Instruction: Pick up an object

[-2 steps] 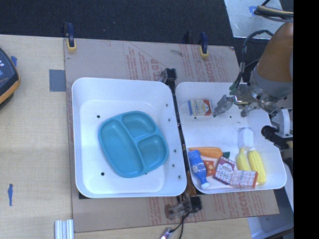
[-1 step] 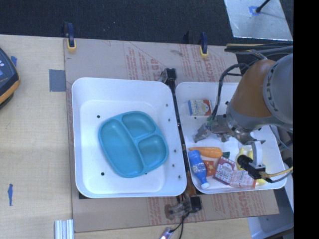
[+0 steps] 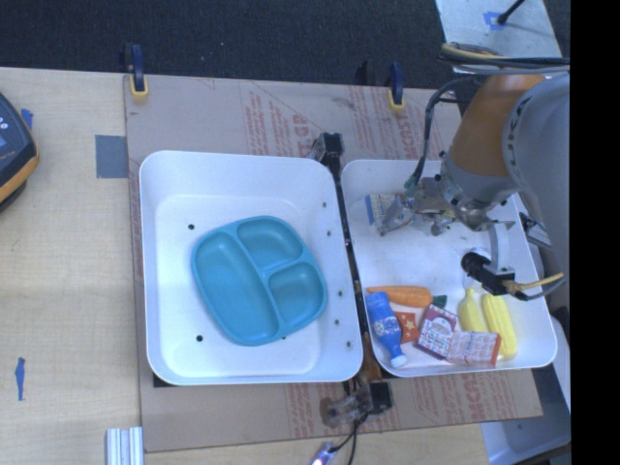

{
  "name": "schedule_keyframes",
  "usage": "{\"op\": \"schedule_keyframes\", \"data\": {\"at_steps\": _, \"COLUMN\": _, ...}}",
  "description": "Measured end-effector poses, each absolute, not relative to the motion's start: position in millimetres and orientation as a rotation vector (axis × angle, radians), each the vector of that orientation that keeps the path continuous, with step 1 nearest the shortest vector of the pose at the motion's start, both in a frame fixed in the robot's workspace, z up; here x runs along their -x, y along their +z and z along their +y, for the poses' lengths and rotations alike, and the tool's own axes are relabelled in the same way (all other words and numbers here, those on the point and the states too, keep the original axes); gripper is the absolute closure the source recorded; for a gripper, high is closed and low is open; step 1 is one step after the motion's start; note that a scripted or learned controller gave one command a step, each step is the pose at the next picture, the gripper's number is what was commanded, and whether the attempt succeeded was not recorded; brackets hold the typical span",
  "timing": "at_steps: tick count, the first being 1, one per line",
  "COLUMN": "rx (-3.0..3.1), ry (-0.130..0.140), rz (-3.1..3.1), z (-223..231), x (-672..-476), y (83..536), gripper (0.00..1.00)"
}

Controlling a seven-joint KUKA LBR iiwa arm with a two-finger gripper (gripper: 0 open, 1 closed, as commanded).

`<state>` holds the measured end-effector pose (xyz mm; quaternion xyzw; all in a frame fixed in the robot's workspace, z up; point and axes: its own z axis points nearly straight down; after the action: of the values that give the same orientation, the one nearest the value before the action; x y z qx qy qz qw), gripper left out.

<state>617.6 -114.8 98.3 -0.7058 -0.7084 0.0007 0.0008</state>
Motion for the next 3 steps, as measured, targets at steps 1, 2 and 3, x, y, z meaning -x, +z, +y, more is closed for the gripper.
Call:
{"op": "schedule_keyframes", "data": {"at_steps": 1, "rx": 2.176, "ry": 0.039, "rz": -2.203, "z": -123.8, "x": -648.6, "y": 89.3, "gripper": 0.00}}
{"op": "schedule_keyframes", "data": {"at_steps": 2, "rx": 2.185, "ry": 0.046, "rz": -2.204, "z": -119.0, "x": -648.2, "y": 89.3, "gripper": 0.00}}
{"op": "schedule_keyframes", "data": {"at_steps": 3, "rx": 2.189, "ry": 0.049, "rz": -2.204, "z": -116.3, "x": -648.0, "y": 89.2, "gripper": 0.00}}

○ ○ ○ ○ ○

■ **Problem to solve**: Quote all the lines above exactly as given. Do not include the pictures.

■ **Result of the task**:
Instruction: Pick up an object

[-2 steps] 
[-1 step] 
[+0 steps] 

{
  "name": "schedule_keyframes",
  "usage": "{\"op\": \"schedule_keyframes\", \"data\": {\"at_steps\": _, \"COLUMN\": _, ...}}",
  "description": "Measured end-effector poses, each absolute, not relative to the motion's start: position in millimetres and orientation as a rotation vector (axis × angle, radians), each the vector of that orientation that keeps the path continuous, with step 1 nearest the shortest vector of the pose at the motion's start, both in a frame fixed in the robot's workspace, z up; here x runs along their -x, y along their +z and z along their +y, for the poses' lengths and rotations alike, and the tool's own axes are relabelled in the same way (all other words and numbers here, those on the point and the states too, keep the original axes); gripper is the absolute closure the source recorded; for a gripper, high is closed and low is open; step 1 is one step after the motion's start; note that a scripted or learned controller gave one command a step, each step is the pose at the next picture, the gripper's number is what was commanded, and whether the attempt succeeded was not recorded; brackets hold the typical span",
  "timing": "at_steps: tick count, the first being 1, one per line",
  "COLUMN": "rx (-3.0..3.1), ry (-0.130..0.140), rz (-3.1..3.1), z (-223..231), x (-672..-476), y (83..536), gripper (0.00..1.00)"
}

Controlling a seven-joint KUKA LBR iiwa arm with a two-finger gripper (gripper: 0 open, 1 closed, as commanded).

`<state>` holds the measured end-effector pose (xyz mm; quaternion xyzw; all in a frame fixed in the robot's workspace, z up; point and axes: its own z axis points nearly straight down; after the action: of the values that give the same orientation, the one nearest the value before the action; x y z qx qy qz qw), gripper left out.

<state>617.6 -114.8 98.3 -0.7058 -0.7084 0.0007 0.0008</state>
Motion for the next 3 steps, as measured, targets at steps 1, 2 and 3, x, y, z meaning -x, +z, +y, more is closed for the gripper.
Call:
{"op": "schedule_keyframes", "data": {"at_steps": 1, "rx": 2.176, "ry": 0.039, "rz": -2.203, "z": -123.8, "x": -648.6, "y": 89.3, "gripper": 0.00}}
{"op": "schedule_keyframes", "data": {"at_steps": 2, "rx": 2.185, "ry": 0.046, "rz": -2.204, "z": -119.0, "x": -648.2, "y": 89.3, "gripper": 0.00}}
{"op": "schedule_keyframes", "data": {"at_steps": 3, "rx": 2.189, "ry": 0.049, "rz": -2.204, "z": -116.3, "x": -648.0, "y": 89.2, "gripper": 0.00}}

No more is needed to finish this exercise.